• [Task brief]
If an entry holds a picture, leave that picture out. Give everything else again exactly.

==*==

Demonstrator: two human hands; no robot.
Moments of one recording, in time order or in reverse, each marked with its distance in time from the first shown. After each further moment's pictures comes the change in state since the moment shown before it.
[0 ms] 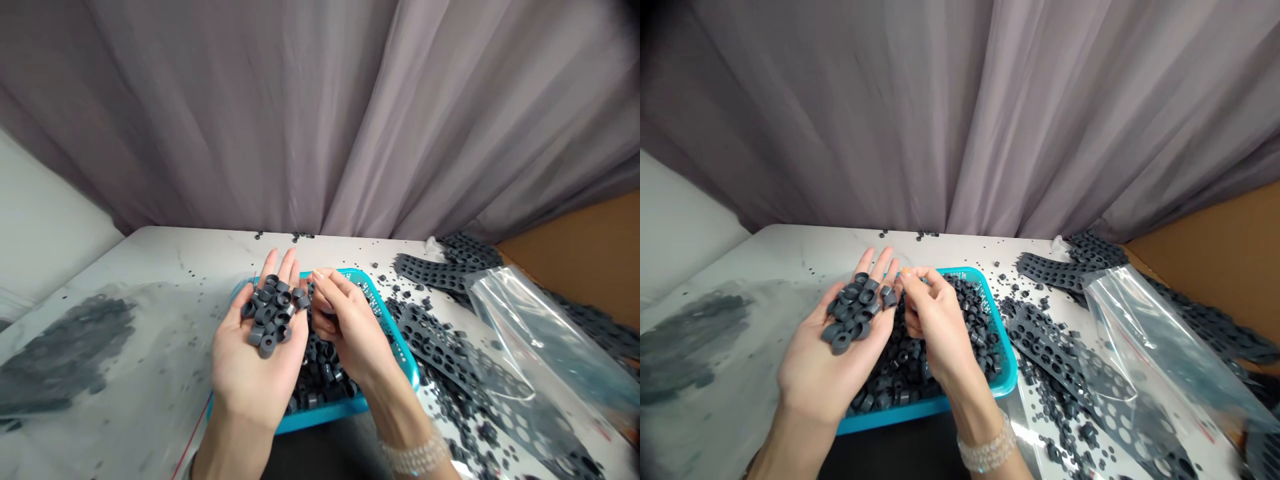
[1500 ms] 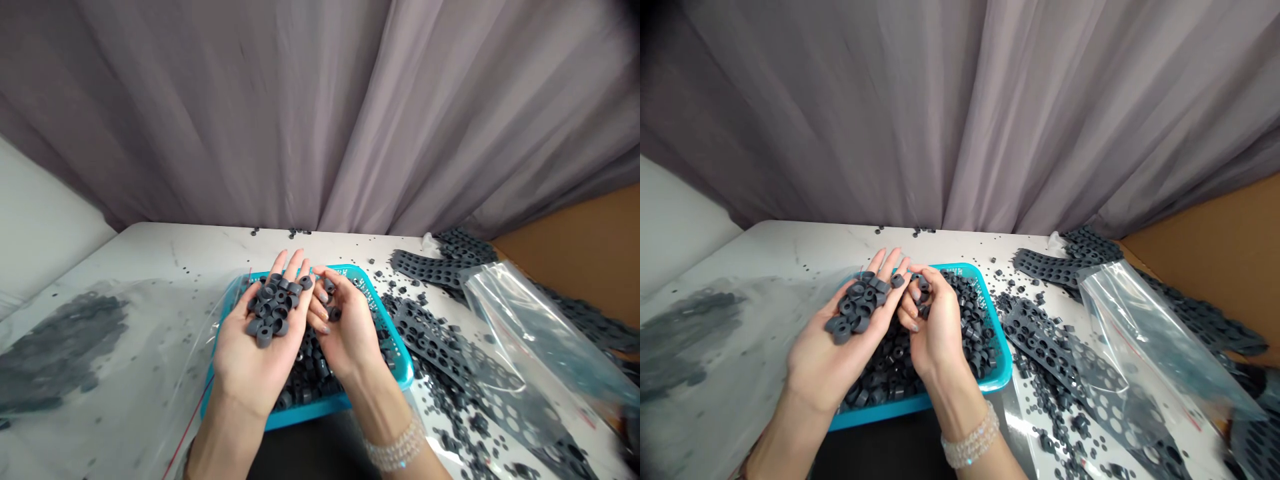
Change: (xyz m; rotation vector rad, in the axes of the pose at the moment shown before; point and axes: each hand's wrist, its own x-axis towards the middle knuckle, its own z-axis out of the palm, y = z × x) left_hand 0.005 -0.003 0.000 -0.026 -0.010 -0.104; right_hand 0.008 0.008 0.002 0.552 0.143 0.052
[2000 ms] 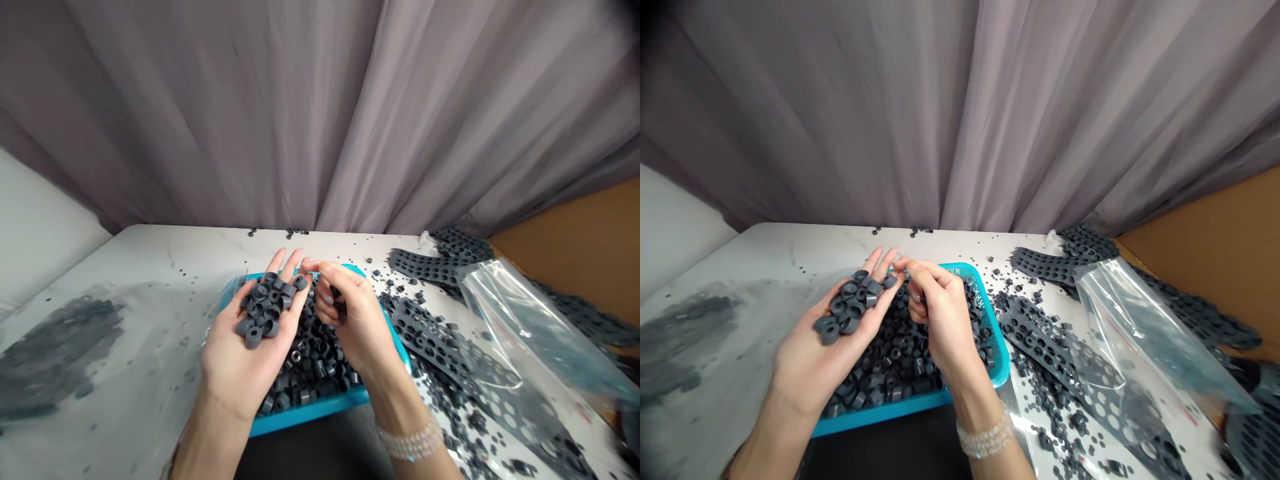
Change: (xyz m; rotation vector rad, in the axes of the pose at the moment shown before) left_hand 0.001 0.009 -0.004 -0.051 -0.064 -0.093; right_hand -0.002 -0.017 -0.009 -0.480 -0.122 -0.190
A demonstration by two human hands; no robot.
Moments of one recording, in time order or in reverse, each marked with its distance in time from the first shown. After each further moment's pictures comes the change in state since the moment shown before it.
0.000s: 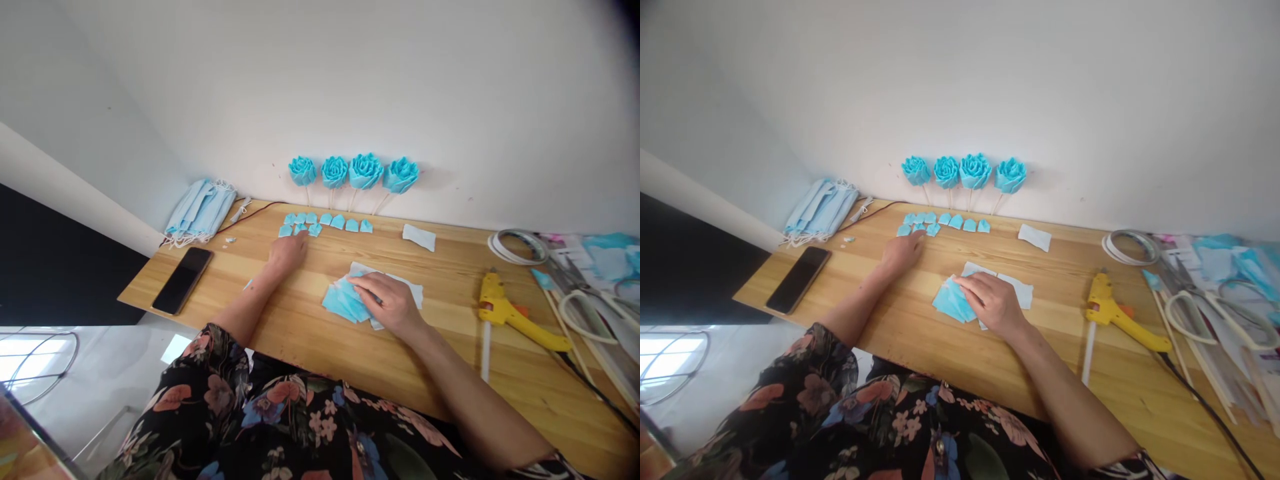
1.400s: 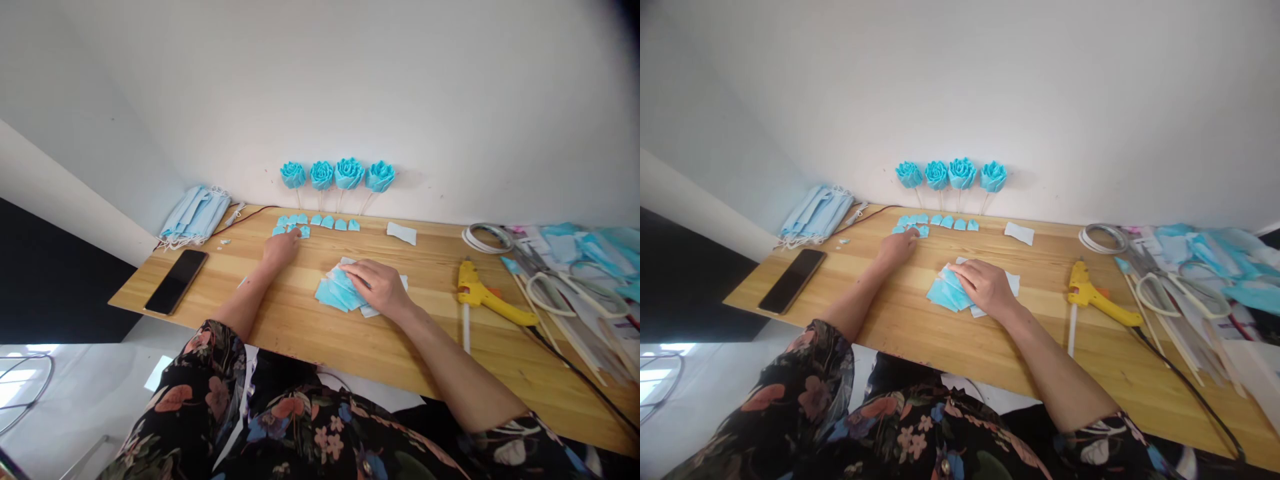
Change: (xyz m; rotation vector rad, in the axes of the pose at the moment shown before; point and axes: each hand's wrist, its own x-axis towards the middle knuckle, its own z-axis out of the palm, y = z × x) left_hand 0.003 -0.002 -0.001 0.019 0.057 0.013; right_hand 0.000 0.008 0.000 -0.143 0.013 -0.058
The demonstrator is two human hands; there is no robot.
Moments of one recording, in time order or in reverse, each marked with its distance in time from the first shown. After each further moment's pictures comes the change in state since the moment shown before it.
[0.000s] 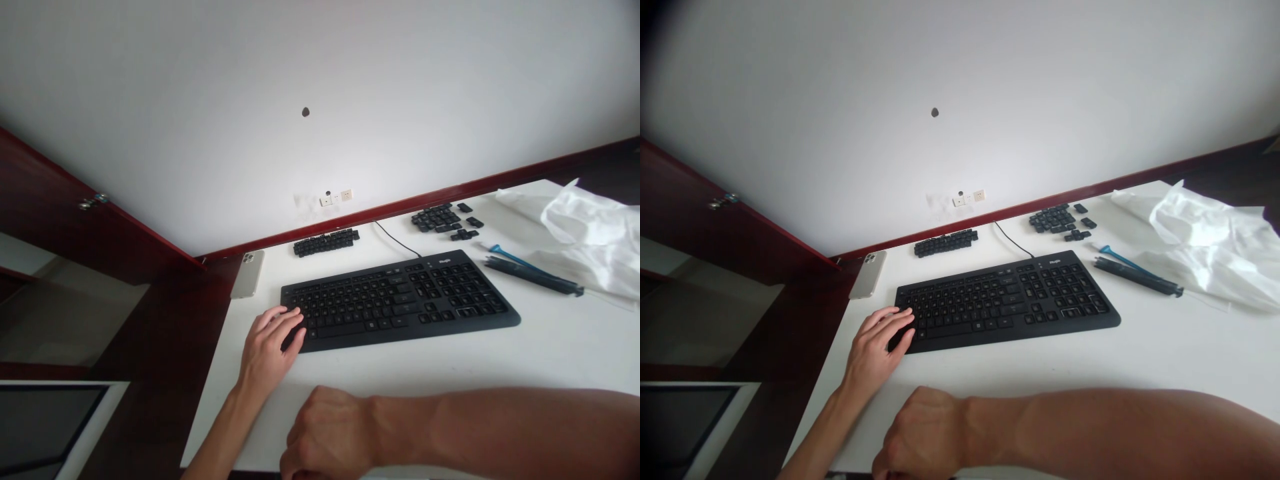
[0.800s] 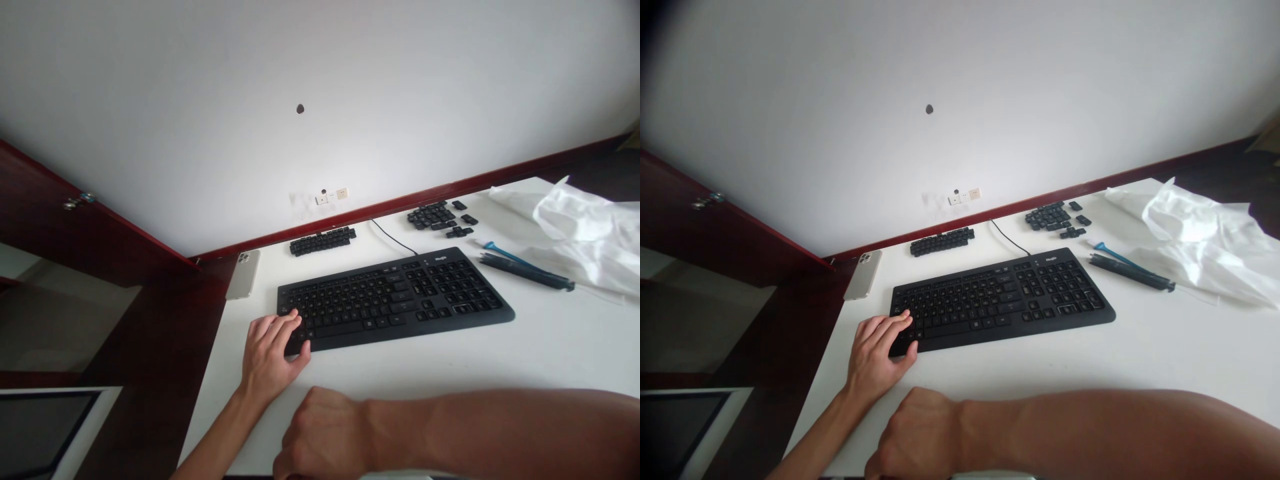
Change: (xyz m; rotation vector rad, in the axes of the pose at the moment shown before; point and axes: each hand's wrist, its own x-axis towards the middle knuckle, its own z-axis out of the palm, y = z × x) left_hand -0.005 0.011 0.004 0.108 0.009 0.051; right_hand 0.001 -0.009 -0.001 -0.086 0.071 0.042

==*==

• [Answer to the exercise]
Demonstrator: two human hands; no robot.
Moments of one recording, in time order or in reverse, each marked with its distance in time from the first shown. After each further moment's pictures comes the change in state since the moment shown before it.
[0 ms] 
[1500 ms] 
Change: (xyz m; rotation vector rad, in the axes of the pose at the moment shown before; point and axes: each hand's wrist, its own x-axis towards the middle knuckle, its own z-axis out of the palm, y = z × x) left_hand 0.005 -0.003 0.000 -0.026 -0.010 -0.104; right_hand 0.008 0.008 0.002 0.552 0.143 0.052
[2000 ms] 
Change: (xyz m; rotation vector rad, in the axes of the pose at the moment shown before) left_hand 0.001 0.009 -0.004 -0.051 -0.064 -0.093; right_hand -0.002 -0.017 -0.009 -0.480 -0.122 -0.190
A demonstration by two human hands; no robot.
Moments of one recording, in time order or in reverse, each marked with its distance in time from the first shown. After each further moment's pictures comes the change in state since the moment shown before it.
0.000s: 
1.400s: 
Change: (xyz m; rotation vector rad, in the axes of the pose at the moment shown before; point and axes: each hand's wrist, its own x-axis towards the middle knuckle, its own z-axis out of the palm, y = z × x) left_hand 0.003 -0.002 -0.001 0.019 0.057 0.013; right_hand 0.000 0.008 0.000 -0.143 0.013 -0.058
The demonstrator is two human hands; there is no robot.
Moments of one recording, in time order or in reverse, each marked with its distance in time from the first shown. After each further moment's pictures comes the change in state since the moment shown before it.
[0.000s] 
[0.800s] 
Change: (xyz m; rotation vector rad, in the axes of the pose at the moment shown before; point and axes: each hand's wrist, its own x-axis towards the middle knuckle, its own z-axis out of the palm, y = z × x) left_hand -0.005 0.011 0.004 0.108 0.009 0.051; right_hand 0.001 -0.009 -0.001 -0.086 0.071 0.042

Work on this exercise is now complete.